Le film d'art bengali
Les chefs-d'œuvre austères de Satyajit Ray et de quelques autres cinéastes contrastent avec les films au tournage onéreux faits pour le grand public. L'humanisme, qui caractérisa autrefois l'œuvre de réalisateurs tels que Renoir, Clair, De Sica et Fellini, est la note dominante des films de Ray. Son premier film, Pather Pancali (1955), adapte un classique très populaire de la littérature indienne, tourné en extérieurs et décors naturels, et Ray demande à Ravi Shankar de composer la musique. Malgré d'énormes difficultés financières, le film connaît un grand succès public et une reconnaissance internationale, puisqu'il est salué par la critique à Cannes, puis à Venise et à Berlin. Charulata, tourné en 1964, tiré d'une histoire de Rabindranâth Tagore, se passe au xixe s. et montre l'élite cultivée, pénétrée de libéralisme occidental, mais encore émotionnellement liée aux habitudes et conventions anciennes – contradiction qui demeure aujourd'hui manifeste dans la haute société indienne. Ray demeure le seul grand réalisateur indien selon les critères occidentaux.

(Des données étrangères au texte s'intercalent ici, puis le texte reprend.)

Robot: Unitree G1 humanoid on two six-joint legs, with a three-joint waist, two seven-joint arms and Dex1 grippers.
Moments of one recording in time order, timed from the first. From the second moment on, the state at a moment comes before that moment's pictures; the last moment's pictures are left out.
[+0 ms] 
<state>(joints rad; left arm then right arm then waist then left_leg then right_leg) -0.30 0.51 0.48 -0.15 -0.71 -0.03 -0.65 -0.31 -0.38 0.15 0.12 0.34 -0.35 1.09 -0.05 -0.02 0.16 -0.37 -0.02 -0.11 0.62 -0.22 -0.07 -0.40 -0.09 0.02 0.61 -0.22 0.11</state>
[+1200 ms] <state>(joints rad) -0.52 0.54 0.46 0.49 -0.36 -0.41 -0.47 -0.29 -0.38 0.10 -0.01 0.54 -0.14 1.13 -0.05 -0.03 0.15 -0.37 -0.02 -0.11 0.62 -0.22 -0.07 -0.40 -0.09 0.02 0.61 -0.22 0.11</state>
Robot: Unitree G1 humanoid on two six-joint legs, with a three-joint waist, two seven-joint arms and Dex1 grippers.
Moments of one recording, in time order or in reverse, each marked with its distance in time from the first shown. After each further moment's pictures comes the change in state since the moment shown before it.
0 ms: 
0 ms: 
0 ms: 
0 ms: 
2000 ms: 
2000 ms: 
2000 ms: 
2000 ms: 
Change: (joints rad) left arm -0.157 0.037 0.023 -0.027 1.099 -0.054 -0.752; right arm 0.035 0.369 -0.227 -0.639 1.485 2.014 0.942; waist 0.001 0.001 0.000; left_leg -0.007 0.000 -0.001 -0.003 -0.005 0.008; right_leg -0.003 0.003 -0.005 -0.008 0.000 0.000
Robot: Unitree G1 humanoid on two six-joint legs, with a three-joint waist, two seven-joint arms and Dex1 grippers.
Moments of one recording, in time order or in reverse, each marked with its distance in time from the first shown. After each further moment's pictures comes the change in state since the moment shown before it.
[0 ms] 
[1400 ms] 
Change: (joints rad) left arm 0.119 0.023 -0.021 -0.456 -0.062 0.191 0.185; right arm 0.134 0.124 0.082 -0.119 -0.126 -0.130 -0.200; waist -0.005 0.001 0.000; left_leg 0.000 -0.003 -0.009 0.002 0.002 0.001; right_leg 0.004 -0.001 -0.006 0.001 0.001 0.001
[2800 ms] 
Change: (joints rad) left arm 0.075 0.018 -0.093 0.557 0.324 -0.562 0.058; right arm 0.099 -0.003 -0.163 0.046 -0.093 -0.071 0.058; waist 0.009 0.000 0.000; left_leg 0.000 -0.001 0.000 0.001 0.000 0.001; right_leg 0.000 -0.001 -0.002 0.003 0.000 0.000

Autre cinéaste bengali dont l'œuvre force l'attention, Ritwick Ghatak est, à la différence de Ray, socialement engagé. Ses films sont plus dynamiques qu'introspectifs, plus contestataires que contemplatifs. Subarenrekha (« le fil d'or »), produit en 1965, relate l'histoire d'une famille de réfugiés qui fuit le Bengale-Oriental pour le Bengale-Occidental après la partition et, bien que jouissant d'aisance matérielle dans son nouvel environnement, atteint une impasse spirituelle.

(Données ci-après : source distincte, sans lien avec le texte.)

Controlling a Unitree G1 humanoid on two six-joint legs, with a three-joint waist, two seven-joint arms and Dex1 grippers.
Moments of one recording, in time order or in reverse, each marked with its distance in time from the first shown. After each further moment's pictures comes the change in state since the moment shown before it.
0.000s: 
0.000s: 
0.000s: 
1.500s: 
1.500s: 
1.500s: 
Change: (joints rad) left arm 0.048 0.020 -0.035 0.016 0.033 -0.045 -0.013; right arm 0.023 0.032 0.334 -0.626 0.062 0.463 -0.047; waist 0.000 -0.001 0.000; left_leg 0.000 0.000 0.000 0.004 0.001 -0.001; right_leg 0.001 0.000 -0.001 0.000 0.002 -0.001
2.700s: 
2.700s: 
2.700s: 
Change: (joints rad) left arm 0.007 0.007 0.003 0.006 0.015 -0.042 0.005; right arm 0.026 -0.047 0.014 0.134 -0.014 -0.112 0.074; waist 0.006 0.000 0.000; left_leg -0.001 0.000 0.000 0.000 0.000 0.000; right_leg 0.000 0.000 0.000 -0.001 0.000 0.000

Parmi les autres cinéastes indiens qui ont bravement tenté de libérer le cinéma indigène du fastidieux et de la théâtralité se distinguent Mrinal Sen (Akash Kusum, 1965), Barin Sah (Tero Nadir Parey, 1962), Tapan Sinha (Atithi, 1965) et Utpal Dutt (Ghoom Bhangar Gaan, 1965). Détail significatif, tous sont originaires du Bengale. La réaction du public à leurs films reste tiède, mais aujourd'hui, en grande partie grâce à un mouvement croissant de ciné-clubs en Inde, apparaît un public plus critique.
Le cinéma régional
Le phénomène important des décennies 1980 et 1990 est l'explosion d'un cinéma régional, plus particulièrement au Kerala, d'où viennent les beaux films d'Aravindan et d'Adoor Gopalakrishnan, tandis qu'à Bombay se révèlent deux actrices de premier plan (Shabana Azmi et, surtout, Smita Patil) et deux cinéastes (Kumar Shahani et Mani Kaul), qui poursuivent leur œuvre tant bien que mal et mettent désormais tous leurs espoirs dans la télévision.